Source data:
---

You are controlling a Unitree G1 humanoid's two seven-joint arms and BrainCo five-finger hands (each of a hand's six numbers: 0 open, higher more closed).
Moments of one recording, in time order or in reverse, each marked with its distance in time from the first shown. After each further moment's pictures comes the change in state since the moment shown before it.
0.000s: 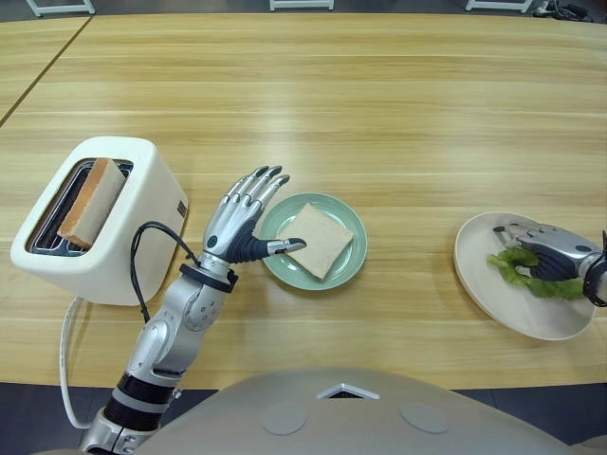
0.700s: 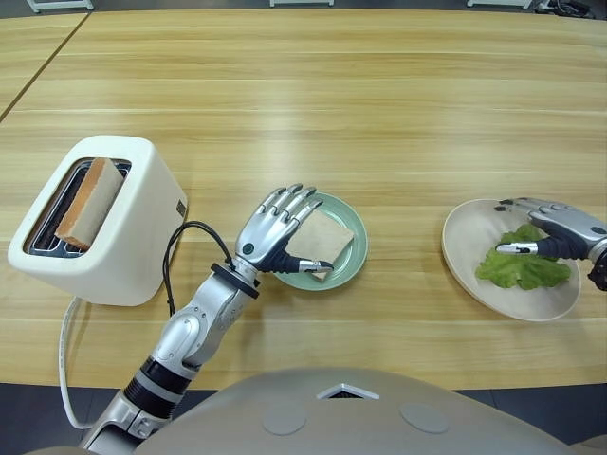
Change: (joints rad) left arm -0.080 0.000 -0.191 0.099 0.264 0.034 0.036; right arm 0.002 0.058 -0.188 -0.010 0.059 -0.075 0.081
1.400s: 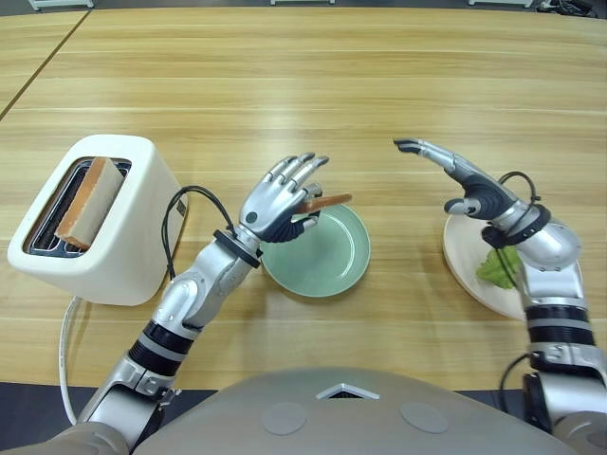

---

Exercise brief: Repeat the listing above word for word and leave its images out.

Solved exercise:
You are controlling a Unitree G1 humanoid's two seven-joint arms and BrainCo five-finger hands (each of a hand's six numbers: 0 open, higher more closed).
Moments of one recording, in time order or in reverse, each marked with its distance in time from the first shown. After each further moment's pictures comes the change in state since the moment shown before it.
0.000s: 
0.700s: 
Change: (joints rad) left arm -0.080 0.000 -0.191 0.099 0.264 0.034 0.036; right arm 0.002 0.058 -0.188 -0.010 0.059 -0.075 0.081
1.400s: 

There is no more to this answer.